● **Work to complete**: Which lines in the records below hold the word "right"? Copy each of them.

(Stored data)
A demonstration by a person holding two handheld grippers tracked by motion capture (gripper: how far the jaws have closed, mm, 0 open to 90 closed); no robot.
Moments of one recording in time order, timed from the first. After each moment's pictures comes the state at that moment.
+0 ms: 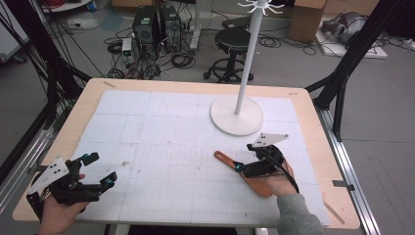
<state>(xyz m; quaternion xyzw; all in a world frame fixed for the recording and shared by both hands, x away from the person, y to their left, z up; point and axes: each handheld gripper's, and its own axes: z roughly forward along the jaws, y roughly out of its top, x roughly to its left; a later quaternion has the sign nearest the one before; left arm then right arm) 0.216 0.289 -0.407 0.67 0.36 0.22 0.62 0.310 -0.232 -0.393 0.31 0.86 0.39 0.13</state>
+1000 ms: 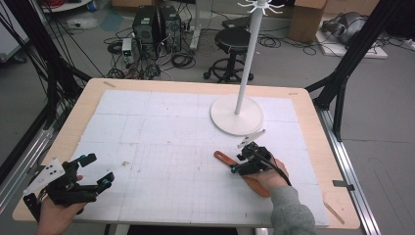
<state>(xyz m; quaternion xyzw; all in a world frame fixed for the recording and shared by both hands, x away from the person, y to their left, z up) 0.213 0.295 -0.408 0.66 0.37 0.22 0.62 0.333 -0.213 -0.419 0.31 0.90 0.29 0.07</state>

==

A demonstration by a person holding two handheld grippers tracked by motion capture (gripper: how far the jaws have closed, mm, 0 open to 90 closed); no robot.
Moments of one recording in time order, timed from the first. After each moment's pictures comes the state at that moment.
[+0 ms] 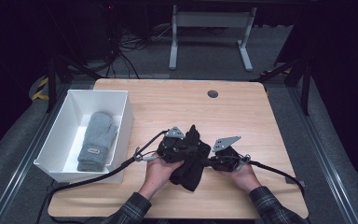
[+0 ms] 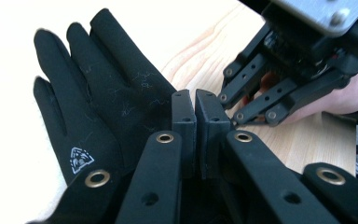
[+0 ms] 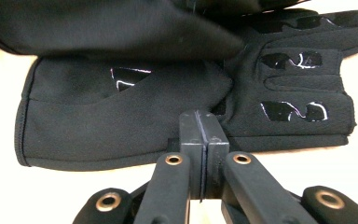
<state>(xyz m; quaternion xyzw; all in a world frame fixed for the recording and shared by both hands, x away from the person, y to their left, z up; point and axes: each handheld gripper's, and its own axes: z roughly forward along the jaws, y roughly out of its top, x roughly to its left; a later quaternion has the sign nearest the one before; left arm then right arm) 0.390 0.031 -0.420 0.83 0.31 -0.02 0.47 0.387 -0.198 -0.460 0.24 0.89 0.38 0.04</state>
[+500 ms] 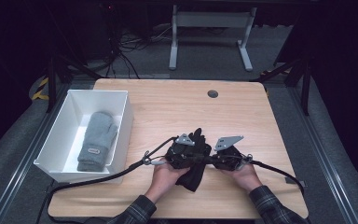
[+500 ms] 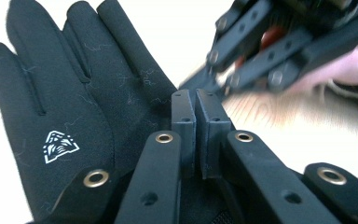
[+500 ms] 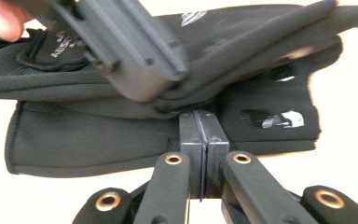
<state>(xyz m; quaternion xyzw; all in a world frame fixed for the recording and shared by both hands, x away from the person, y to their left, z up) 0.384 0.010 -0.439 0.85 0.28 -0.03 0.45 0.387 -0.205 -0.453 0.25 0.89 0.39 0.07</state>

● **Solution for this exercise**:
<state>(xyz m; quaternion xyzw; all in a world frame fixed for the recording and shared by both hands, x away from the person, y to their left, z up; point and axes: each handheld gripper's, and its own axes: z roughly forward along the jaws, y roughly out of its top, x roughly to its left; a later quaternion has the sign nearest the one before; left arm then right arm) 0.216 0.289 -0.407 0.67 0.36 0.22 0.62 0.310 -0.232 -0.393 0.31 0.86 0.39 0.13</state>
<state>(xyz m; quaternion xyzw; all in a world frame fixed for the recording and shared by both hands, x away from the person, y to their left, z up; point and axes: each handheld gripper's, and its own axes: z roughly forward along the jaws, y roughly out of its top, x roughly to its left; a later quaternion has the sign nearest the one before; left arm then right arm) 0.390 0.031 -0.420 0.83 0.31 -0.02 0.47 0.387 -0.198 -0.460 0.24 0.89 0.38 0.04</state>

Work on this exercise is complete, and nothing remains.